Along with his wife, Betty, Brown gets the chance to reunite with others with whom they see every year at the tour like an annual reunion. Specifically, he mentioned families like C.B. Crook, Mr. and Mrs. Bernie Miller, Mr. and Mrs. Vance Huneycutt, Mr. and Mrs. Jim White, Mr. and Mrs. Marshall Rogers, Dr. and Mrs. Claude Ballenger, Mr. and Mrs. Lynn Brafford and Mr. and Mrs. Roger Snyder.
“We’ve had a great time reminiscing with these folks about basketball. We’re not the sorts that would throw a beer can at the TV…we just know good basketball when we see it. Some of the best tournament basketball were games in which Carolina did not play,” Brown said.

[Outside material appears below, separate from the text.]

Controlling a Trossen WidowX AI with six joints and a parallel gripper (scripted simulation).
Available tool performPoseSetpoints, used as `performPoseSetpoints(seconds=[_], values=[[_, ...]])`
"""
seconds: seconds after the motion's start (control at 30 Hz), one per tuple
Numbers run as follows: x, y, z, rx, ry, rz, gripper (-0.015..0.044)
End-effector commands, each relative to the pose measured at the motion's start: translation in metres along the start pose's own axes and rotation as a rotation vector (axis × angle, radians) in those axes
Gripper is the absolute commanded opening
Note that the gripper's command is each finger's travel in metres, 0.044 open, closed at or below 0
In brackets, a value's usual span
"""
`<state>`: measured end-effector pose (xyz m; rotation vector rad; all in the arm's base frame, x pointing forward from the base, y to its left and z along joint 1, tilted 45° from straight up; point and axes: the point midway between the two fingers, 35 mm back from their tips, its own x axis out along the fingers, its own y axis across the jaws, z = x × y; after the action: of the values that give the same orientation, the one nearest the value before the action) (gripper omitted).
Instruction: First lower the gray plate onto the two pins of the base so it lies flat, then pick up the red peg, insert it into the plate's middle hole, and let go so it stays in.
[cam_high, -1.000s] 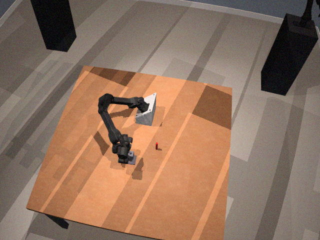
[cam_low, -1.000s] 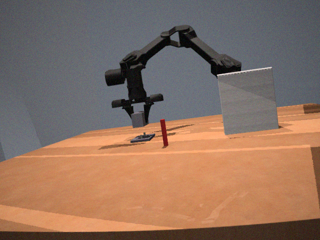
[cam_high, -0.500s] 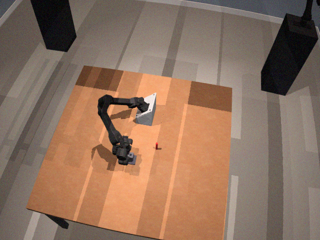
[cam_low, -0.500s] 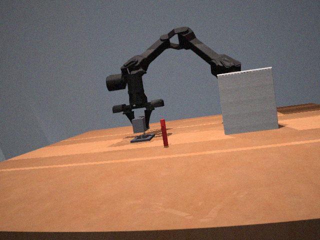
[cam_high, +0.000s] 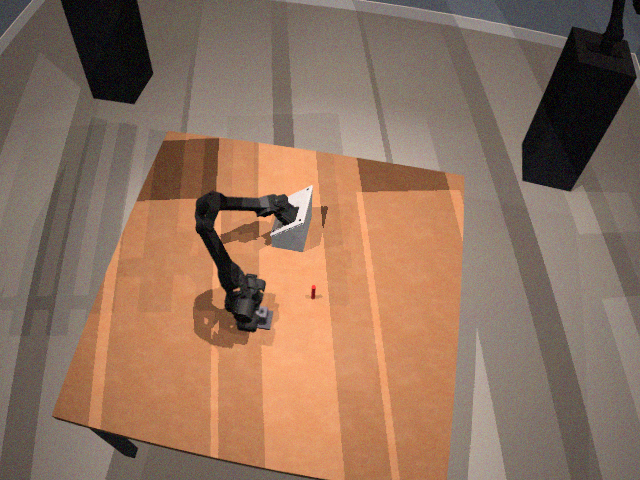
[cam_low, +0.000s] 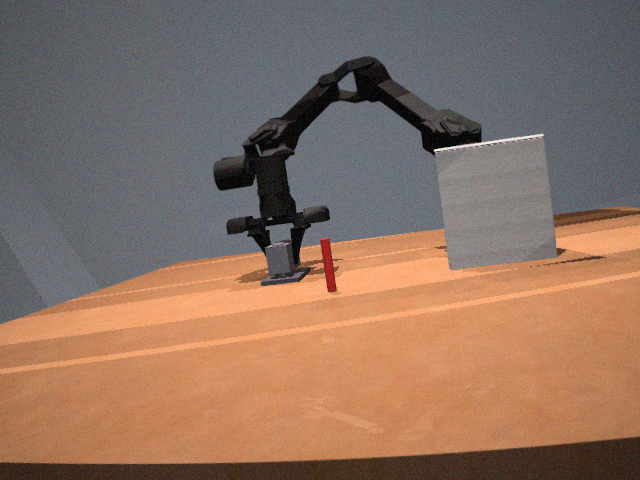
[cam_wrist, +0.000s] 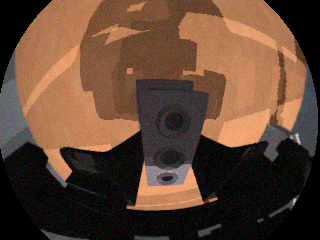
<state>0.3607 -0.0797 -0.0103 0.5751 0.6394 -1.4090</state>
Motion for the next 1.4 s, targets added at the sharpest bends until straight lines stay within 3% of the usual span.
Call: performPoseSetpoints(seconds=[0.0,0.03,0.6,0.77,1.0,1.23,1.37], values=[[-0.001,0.000,0.000,0.000,0.000,0.002,0.0000],[-0.001,0.000,0.000,0.000,0.000,0.002,0.0000],[-0.001,0.000,0.000,0.000,0.000,0.002,0.0440],[-0.011,0.002,-0.001,0.000,0.002,0.002,0.0440],[-0.116,0.001,-0.002,-0.007,0.002,0.000,0.0440],[-0.119,0.003,-0.010,-0.013,0.003,0.001,0.0440],[-0.125,-0.016,-0.070,-0.139,0.027,0.008,0.0440]])
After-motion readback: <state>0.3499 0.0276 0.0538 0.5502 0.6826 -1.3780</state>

He recalled specifically the N.C. State-Maryland game in 1974 where two of the nation’s highest ranked teams played for one spot in the national tournament. The Wolfpack beat a Terrapins team with six future NBA draft picks in overtime, 103-100.
“I respect good basketball from other schools, but no one ever doubted my loyalty,” Brown said.
Along with legendary players wearing the Carolina blue and greats from other schools, Brown enjoyed seeing the personalities of the various head coaches whom have worked in the tournament.
“It was something to watch,” he said.
His own family, including his sons Palmer and Courtney, have also attended many games at the tournament with him; both were honor graduates from Carolina. Brown joked when both were in school between the fifth and eighth grades, both came down with “mysterious” sickness right around the time of the tournament.
“The tournament was good medicine,” he said.
The Tar Heel fandom for the Browns even goes to the next generation as his older granddaughter, Lucy Brown, is a big Carolina fan as well.
Brown will be in attendance this week at the Spectrum Center, clad in his Carolina gear as the No. 2-seeded Tar Heels play in the quarterfinals Thursday.
The love for his Tar Heels was best illustrated in a story told about his family. Having told his children for years going to the tournament was like going to Heaven, his sons were listening to the children’s message at church one day. When the preacher asked where people go when they die, Palmer answered with the following:
“Little children go to Heaven; mommies and daddies go to Greensboro.”